Return the following from the records below: each line, word for word, starting with the line that contains "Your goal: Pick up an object" and going on through the line that contains "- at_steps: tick", with nothing outside that range.

Listed entries:
####
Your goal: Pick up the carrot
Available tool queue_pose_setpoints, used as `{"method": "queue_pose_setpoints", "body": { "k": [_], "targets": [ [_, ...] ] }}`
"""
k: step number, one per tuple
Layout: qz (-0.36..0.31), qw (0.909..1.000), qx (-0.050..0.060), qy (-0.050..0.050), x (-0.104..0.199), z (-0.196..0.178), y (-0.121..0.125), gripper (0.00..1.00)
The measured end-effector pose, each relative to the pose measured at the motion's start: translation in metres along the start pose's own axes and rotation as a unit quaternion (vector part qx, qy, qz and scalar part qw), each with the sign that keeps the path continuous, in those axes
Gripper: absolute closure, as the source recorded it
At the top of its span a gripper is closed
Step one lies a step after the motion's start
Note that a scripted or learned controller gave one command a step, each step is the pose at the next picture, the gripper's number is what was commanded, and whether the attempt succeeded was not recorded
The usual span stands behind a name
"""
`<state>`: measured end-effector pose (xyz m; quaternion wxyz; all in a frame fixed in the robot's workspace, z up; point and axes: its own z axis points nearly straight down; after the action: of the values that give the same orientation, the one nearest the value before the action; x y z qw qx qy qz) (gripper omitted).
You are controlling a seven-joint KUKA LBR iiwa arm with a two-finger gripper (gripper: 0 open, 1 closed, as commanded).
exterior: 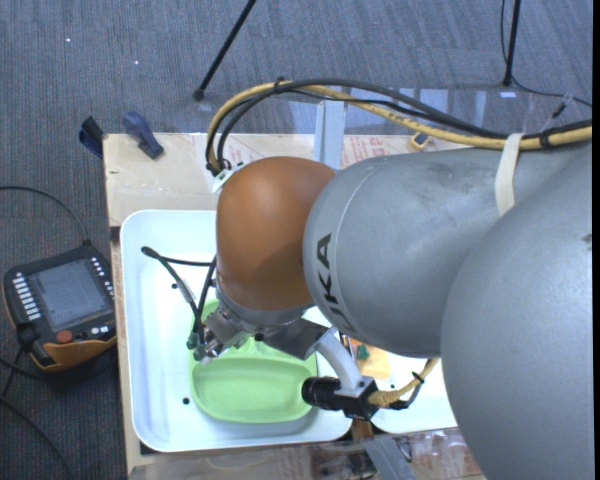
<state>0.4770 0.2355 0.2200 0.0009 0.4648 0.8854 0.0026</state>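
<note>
Nearest you: grey KUKA arm (460,258), with its orange band (265,233), covering the 3 o'clock half. Beneath, at 6 o'clock: gripper (212,343), grip state indeterminable, over a green bowl (250,393) in the left white bin (150,368). Carrot: unlocated, likely hidden under the arm. Pick apparently unfinished. Farther, 9 o'clock: teach pendant (62,303) on the floor.

Robotics lab: teach pendant (62,303) on carpet, tripod legs (230,38).
</note>
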Motion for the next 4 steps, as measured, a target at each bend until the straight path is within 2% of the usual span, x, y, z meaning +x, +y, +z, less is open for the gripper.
{"method": "queue_pose_setpoints", "body": {
  "k": [1,2,3,4],
  "targets": [
    [0.054,0.9986,0.005,-0.001,-0.082,-0.035,-0.057,1.0],
    [0.274,0.9617,0.007,-0.002,-0.096,-0.052,-0.067,1.0],
    [0.273,0.962,0.012,-0.002,-0.096,-0.058,-0.067,1.0],
    [0.511,0.8594,0.007,-0.004,-0.036,-0.055,-0.024,1.0]
  ]
}}
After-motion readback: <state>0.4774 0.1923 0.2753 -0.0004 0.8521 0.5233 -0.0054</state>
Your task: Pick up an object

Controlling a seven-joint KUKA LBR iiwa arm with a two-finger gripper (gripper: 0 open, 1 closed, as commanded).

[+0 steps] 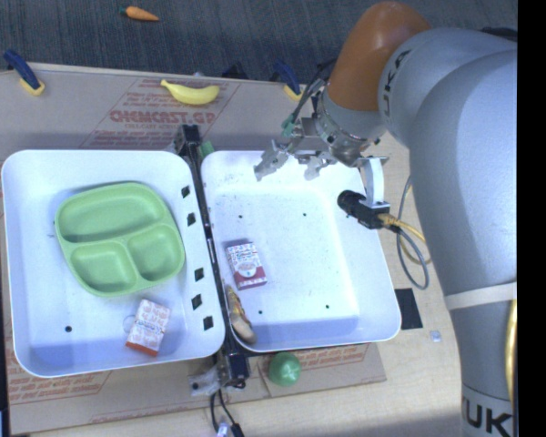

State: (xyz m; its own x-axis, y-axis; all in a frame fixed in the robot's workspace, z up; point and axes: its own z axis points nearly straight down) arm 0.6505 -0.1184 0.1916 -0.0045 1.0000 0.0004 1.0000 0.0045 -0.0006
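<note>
Arm point(455, 153): huge, grey, entering from 3 o'clock, orange band at 1 o'clock of the frame. Right bin point(369, 308): shallow, white, holding a small red-and-white packet point(245, 264) near its 8 o'clock side and a brownish oblong piece point(238, 315) tight against the divider wall at 7 o'clock. Left bin point(18, 244): carrying a green sectioned plate point(118, 237) and a second red-and-white packet point(148, 325) at 5 o'clock.

Gripper point(291, 160): poised at the right bin's 12 o'clock rim, fingers spread apart, gripping nothing. Nearest likely target: the packet at 6 o'clock from the fingers, well apart from them.

Risks, judged from this layout: flat packet lying low on the bin floor, so likely to slip out or be pushed aside instead of lifted; brownish piece wedged by the wall, leaving little room for a finger on that side; descent at the present spot likely to strike the rim. Outside the bins: yellow banana point(190, 90) at 12 o'clock, green ball point(285, 369) at 6 o'clock.
</note>
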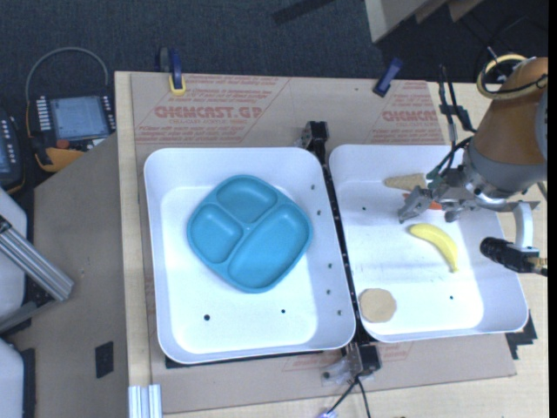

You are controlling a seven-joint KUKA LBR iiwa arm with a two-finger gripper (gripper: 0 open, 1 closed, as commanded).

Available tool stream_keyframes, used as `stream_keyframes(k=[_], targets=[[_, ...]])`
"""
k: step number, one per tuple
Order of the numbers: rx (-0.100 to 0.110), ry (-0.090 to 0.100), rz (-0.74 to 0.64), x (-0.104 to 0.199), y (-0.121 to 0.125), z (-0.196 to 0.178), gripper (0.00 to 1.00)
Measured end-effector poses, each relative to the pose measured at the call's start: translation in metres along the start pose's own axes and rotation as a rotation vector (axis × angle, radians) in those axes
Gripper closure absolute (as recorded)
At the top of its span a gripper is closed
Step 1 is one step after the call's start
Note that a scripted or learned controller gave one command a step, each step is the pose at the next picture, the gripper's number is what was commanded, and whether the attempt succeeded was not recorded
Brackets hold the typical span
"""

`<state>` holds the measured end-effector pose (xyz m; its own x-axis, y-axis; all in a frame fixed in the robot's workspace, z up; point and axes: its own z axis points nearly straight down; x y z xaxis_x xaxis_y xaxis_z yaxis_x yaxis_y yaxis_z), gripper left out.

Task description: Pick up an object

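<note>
Tool (424, 204) hovers just above the banana (438, 242).

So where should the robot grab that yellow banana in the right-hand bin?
Probably across the middle of the banana, coming straight down from above. It lies flat on the right bin's floor with bare space on both sides, and its curved body is narrowest crosswise, so the gripper could close across its width there.

Cardboard-topped bench (261, 103) with red lettering; blue clamp (177, 66) and dark clamp (387, 77) on far edge. Handheld control pendant (77, 117) left, on dark carpet (218, 16).
</note>
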<state>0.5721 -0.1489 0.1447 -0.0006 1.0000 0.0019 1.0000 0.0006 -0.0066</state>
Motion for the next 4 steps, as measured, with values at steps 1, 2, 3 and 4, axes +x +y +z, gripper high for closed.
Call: stream_keyframes(k=[1, 2, 3, 4], targets=[[-0.012, -0.005, 0.000, 0.005, -0.001, 0.041, 0.00], [-0.021, -0.009, 0.001, 0.003, 0.001, 0.027, 1.00], [-0.012, -0.004, -0.001, 0.007, 0.002, -0.016, 1.00], [-0.014, -0.004, -0.001, 0.006, 0.003, -0.070, 1.00]])
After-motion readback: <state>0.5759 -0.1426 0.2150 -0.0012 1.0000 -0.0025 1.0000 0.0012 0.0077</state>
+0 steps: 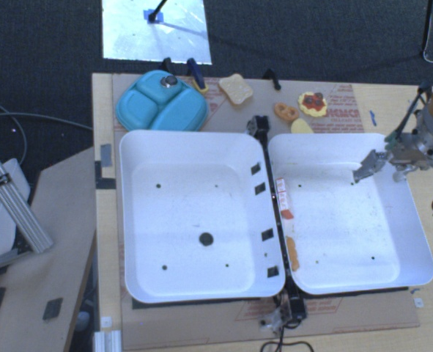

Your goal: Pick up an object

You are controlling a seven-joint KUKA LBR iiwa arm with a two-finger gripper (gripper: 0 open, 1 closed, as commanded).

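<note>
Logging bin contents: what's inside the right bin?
Right bin: a small orange piece and a smaller reddish bit against its left wall. The gripper hangs over the upper right, covering the floor under it.

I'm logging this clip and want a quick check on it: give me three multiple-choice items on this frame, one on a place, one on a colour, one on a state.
1. Where does the gripper hover?
A. over the left bin
B. over the right bin
C. over the blue plate

2. What colour is the divided plate behind the bins?
A. blue
B. red
C. green

3. How does the toast slice lie?
A. inside the left bin
B. between the gripper's fingers
C. on the bench behind the bins

Key: 1 B, it sits above the right bin near the far right corner. 2 A, the plate is light blue. 3 C, it lies on the board behind the left bin, beside the plate.
</note>
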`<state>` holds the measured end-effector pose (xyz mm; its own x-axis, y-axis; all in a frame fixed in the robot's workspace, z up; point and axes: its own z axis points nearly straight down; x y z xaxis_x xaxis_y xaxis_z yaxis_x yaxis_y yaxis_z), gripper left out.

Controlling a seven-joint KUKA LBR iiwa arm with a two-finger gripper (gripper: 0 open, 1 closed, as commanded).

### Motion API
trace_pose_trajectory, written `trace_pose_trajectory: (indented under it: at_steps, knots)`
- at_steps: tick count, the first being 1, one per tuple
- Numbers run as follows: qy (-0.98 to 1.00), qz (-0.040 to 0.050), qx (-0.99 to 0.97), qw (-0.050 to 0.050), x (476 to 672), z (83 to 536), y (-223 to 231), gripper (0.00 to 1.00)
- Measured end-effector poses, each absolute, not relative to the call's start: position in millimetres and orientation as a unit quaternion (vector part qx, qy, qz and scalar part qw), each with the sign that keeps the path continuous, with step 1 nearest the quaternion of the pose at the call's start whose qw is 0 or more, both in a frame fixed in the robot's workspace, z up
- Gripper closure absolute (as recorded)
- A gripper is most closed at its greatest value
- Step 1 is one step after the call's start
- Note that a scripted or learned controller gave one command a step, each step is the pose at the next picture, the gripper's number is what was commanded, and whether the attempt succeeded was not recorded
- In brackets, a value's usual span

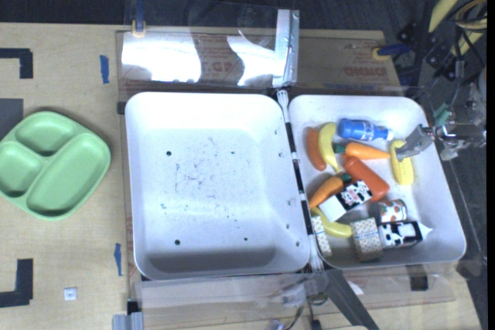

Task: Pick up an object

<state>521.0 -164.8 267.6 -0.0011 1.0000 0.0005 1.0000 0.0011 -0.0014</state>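
We are seeing wide free room in the left bin point(205, 166): its floor is lying bare from wall to wall. The right bin point(445, 201) is crowded. A banana point(328, 144), a blue bottle point(363, 129), carrots point(366, 153) and a yellow piece point(401, 164) are filling its upper middle, lying close together or touching. Lower down, a second banana point(337, 226), a tape roll point(367, 237) and small toys point(398, 232) are blocking the way. Bare floor is remaining along the right wall and in the top right corner, where the gripper point(421, 139) is reaching in.
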Motion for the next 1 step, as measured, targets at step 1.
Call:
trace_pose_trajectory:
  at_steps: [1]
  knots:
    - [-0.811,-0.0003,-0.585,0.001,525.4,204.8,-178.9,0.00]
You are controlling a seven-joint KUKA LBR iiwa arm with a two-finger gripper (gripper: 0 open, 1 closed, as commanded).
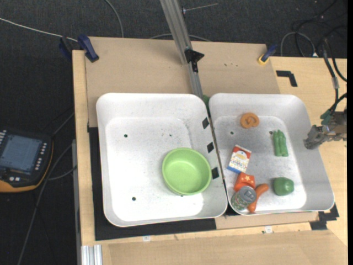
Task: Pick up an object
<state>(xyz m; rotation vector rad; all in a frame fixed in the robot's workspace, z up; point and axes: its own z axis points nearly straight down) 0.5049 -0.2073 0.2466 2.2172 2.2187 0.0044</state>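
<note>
While the grey metal gripper (315,137) is hanging just outside the right white plastic bin's (309,117) right rim, its state being impossible to tell, the green pea pod toy (280,143) is lying inside that bin nearby, and a round lime-green plastic bowl (186,171) is sitting in the left white bin (127,148).

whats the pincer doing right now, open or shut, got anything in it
Pincer: at the right bin's right rim, too small and blurred to tell open from shut; nothing visibly held.
</note>
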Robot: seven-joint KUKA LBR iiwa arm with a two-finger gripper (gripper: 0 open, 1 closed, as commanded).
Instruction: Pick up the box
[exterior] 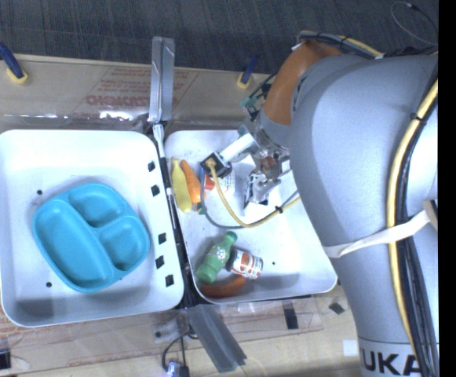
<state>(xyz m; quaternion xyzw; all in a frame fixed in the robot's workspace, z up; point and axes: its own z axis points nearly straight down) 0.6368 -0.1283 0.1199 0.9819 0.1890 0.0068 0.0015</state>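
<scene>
Cardboard, probably: the box (256,188) appears as a small pale thing with dark print in the right bin (306,277), above and a little right of the green bottle (216,259). It is partly covered, so I am not sure of its outline. I judge it to be light and stiff, yet easy to crush at the walls, with smooth faces that may slip. The best hold would be across two opposite flat sides, near the middle and not on a corner. The tool (265,170) stands over the box, very close or touching; I cannot tell which. Whether the tool is apart, together or clamped on the box I also cannot tell. A small can (247,265) lies just right of the green bottle, and a blue plate (93,236) lies well to its left.
</scene>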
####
Response for this exercise:
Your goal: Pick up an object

You are controlling a seven-joint KUKA LBR iiwa arm with a two-finger gripper (gripper: 0 open, 1 closed, as commanded).

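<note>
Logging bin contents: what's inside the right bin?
Right bin: a small orange piece and a smaller reddish bit against its left wall. The gripper hangs over the upper right, covering the floor under it.

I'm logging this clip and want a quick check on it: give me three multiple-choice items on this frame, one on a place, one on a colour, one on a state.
1. Where does the gripper hover?
A. over the left bin
B. over the right bin
C. over the blue plate

2. What colour is the divided plate behind the bins?
A. blue
B. red
C. green

3. How does the toast slice lie?
A. inside the left bin
B. between the gripper's fingers
C. on the bench behind the bins

Key: 1 B, it sits above the right bin near the far right corner. 2 A, the plate is light blue. 3 C, it lies on the board behind the left bin, beside the plate.
</note>
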`<state>` holds the measured end-effector pose (xyz mm; its own x-axis, y-axis; all in a frame fixed in the robot's workspace, z up; point and axes: its own z axis points nearly straight down; x y z xaxis_x xaxis_y xaxis_z yaxis_x yaxis_y yaxis_z), gripper left out.

Controlling a seven-joint KUKA LBR iiwa arm with a two-finger gripper (gripper: 0 open, 1 closed, as commanded).

### Motion API
trace_pose_trajectory, written `trace_pose_trajectory: (indented under it: at_steps, knots)`
- at_steps: tick count, the first being 1, one per tuple

That covers the exercise completely.